**Data:**
□ □ □ □ □ □ □
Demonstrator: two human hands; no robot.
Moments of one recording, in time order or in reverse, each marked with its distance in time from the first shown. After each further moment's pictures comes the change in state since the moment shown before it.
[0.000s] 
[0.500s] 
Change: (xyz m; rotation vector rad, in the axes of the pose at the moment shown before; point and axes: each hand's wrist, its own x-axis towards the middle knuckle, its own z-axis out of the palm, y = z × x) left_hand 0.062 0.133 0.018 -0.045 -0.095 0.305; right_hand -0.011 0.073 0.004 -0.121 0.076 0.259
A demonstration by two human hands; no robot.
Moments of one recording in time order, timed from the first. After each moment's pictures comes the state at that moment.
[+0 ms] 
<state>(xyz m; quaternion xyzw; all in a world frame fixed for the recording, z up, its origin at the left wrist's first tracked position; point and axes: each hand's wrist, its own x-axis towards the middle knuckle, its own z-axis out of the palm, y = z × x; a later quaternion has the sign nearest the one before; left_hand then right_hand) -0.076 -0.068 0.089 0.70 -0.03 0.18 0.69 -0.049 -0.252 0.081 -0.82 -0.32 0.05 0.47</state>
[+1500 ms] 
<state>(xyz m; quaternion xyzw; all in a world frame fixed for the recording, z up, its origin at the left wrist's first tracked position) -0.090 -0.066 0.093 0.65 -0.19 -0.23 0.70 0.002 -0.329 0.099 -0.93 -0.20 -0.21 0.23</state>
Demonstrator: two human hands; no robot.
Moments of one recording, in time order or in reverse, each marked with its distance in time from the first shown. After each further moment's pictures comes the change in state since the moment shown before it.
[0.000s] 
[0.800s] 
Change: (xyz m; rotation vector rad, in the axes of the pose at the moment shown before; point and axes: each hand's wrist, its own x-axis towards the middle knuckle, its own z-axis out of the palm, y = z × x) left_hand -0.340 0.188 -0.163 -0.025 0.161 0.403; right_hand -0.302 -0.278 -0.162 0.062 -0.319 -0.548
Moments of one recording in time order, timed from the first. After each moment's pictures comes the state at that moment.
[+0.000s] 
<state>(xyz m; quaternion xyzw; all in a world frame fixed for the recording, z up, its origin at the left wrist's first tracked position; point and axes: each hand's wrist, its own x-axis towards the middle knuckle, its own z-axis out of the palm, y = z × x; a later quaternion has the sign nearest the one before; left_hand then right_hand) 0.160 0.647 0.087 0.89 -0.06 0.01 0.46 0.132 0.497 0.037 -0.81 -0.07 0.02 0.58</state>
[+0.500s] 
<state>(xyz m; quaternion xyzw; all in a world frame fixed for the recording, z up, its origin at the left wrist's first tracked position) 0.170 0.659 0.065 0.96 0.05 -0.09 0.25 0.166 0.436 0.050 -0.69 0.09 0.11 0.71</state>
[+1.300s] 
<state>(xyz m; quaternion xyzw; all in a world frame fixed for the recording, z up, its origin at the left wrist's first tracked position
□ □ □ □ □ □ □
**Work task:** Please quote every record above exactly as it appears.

**Output for this exercise:**
Demonstrator: two human hands; no robot.
Moments of one recording, in time order or in reverse, each marked with its distance in time from the first shown. After each further moment's pictures comes the change in state since the moment shown before it.
[0.000s] 
[0.500s] 
Change: (xyz m; rotation vector rad, in the axes of the pose at the moment shown before; point and axes: each hand's wrist, its own x-axis towards the middle knuckle, its own z-axis out of the palm, y = z × x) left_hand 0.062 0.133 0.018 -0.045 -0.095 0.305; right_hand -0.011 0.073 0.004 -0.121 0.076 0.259
A demonstration by two human hands; no robot.
Moments of one recording in time order, timed from the first. After each moment's pictures comes the state at that moment.
[+0 ms] 
<state>(xyz m; quaternion xyzw; all in a world frame fixed for the recording, z up, its origin at the left wrist's first tracked position; point and axes: each hand's wrist, its own x-axis towards the middle knuckle, its own z-axis out of the palm, y = z × x; a later quaternion has the sign nearest the one before; left_hand then right_hand) -0.076 -0.068 0.089 0.70 -0.03 0.18 0.69 -0.049 -0.252 0.081 -0.82 -0.32 0.05 0.47</state>
[+1500 ms] 
<state>(xyz m; quaternion xyzw; all in a world frame fixed for the recording, z up, its origin at the left wrist's first tracked position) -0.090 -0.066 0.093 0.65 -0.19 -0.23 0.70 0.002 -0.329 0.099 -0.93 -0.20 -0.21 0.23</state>
Demonstrator: two human hands; no robot.
Moments of one recording, in time order or in reverse, each marked with its distance in time from the first shown. After each further moment's pictures comes the change in state since the moment shown before it.
[0.000s] 
[0.800s] 
Change: (xyz m; rotation vector rad, in the axes of the pose at the moment shown before; point and axes: each hand's wrist, its own x-axis towards the middle knuckle, its own z-axis out of the palm, y = z × x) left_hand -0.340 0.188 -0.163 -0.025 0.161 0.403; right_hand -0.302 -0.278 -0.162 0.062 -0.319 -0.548
Moments of one recording in time order, timed from the first. After each moment's pictures comes the state at that moment.
[+0.000s] 
<state>(xyz m; quaternion xyzw; all in a world frame fixed for the recording, z up, its origin at the left wrist's first tracked position; point and axes: each hand's wrist, its own x-axis towards the middle knuckle, its own z-axis out of the palm, y = z × x; a later quaternion has the sign nearest the one before; left_hand then right_hand) 0.160 0.647 0.087 0.89 -0.06 0.01 0.46 0.132 0.497 0.037 -0.81 -0.07 0.02 0.58</state>
[+0.500s] 
<state>(xyz m; quaternion xyzw; all in a world frame fixed for the recording, z up, its origin at the left wrist's first tracked position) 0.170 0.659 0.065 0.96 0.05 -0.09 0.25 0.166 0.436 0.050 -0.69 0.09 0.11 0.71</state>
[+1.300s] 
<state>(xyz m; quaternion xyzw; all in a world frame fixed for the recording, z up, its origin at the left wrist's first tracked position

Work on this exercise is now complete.